[Work instructions]
Beneath this instruction is a listing. Transcribe from it only the stretch from the line with "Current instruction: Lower" through the line with "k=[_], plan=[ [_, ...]", both end lines included, exactly as written.

------------------------------------------------------------

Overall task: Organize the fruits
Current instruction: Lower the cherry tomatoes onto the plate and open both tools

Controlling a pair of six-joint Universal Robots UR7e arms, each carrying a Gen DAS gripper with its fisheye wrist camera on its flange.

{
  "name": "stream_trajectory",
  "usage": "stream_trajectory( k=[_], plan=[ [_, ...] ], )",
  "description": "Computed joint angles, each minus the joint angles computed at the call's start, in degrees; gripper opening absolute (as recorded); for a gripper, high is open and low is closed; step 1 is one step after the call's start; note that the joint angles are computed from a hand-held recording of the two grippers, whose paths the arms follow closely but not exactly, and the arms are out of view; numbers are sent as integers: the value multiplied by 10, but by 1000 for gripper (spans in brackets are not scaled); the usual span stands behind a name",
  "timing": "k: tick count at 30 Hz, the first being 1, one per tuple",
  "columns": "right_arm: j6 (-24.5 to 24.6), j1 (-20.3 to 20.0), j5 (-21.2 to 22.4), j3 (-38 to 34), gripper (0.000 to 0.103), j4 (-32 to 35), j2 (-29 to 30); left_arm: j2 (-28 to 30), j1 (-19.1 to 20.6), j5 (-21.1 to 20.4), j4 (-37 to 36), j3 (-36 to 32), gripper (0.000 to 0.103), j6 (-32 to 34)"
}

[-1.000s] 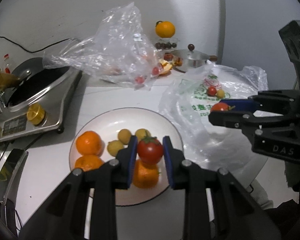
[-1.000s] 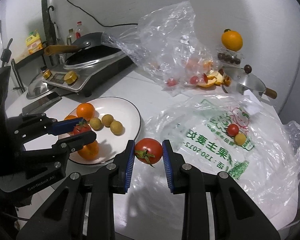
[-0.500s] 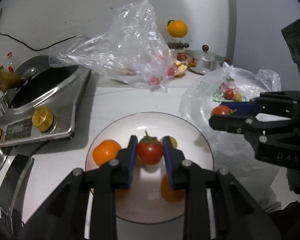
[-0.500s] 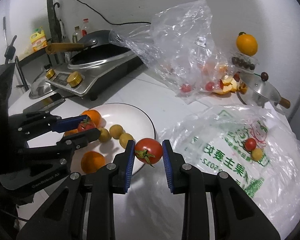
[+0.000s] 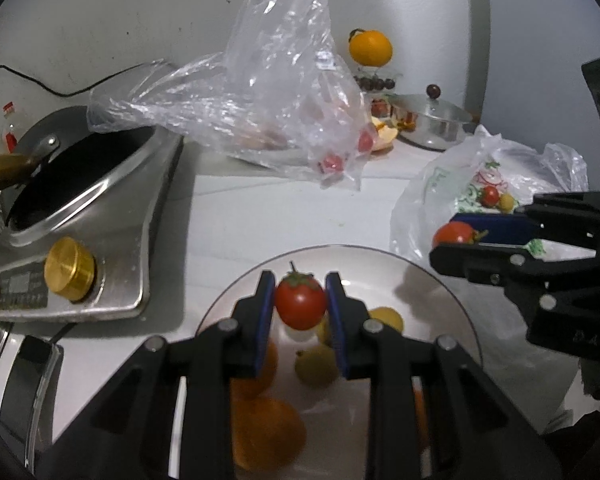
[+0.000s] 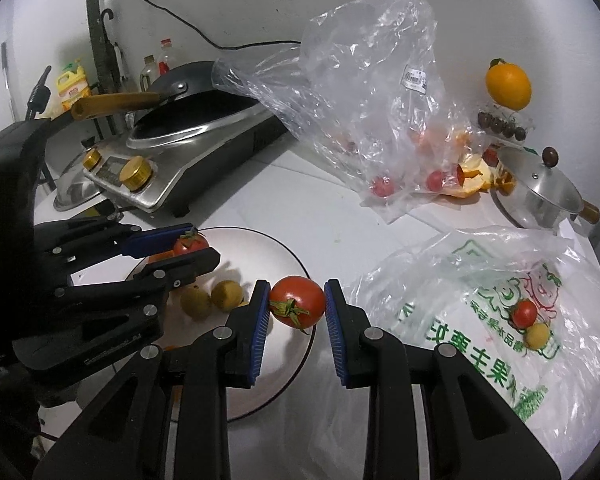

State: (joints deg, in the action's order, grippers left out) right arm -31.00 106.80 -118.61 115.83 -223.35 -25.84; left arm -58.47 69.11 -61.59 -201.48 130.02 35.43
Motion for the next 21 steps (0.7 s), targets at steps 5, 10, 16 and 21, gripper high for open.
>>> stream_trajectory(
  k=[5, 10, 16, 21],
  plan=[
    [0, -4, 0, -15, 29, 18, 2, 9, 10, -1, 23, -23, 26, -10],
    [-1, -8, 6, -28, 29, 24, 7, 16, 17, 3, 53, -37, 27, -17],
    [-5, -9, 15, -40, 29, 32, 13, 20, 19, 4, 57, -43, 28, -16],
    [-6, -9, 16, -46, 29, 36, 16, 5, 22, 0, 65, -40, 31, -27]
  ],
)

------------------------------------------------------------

[Completed exercise]
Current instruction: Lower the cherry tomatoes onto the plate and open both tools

Controlling a pair of six-joint Universal Robots UR7e arms, each carrying a Gen DAS gripper with its fisheye wrist camera on its flange.

{
  "name": "stream_trajectory",
  "usage": "stream_trajectory( k=[_], plan=[ [_, ...] ], )",

No further answer is expected.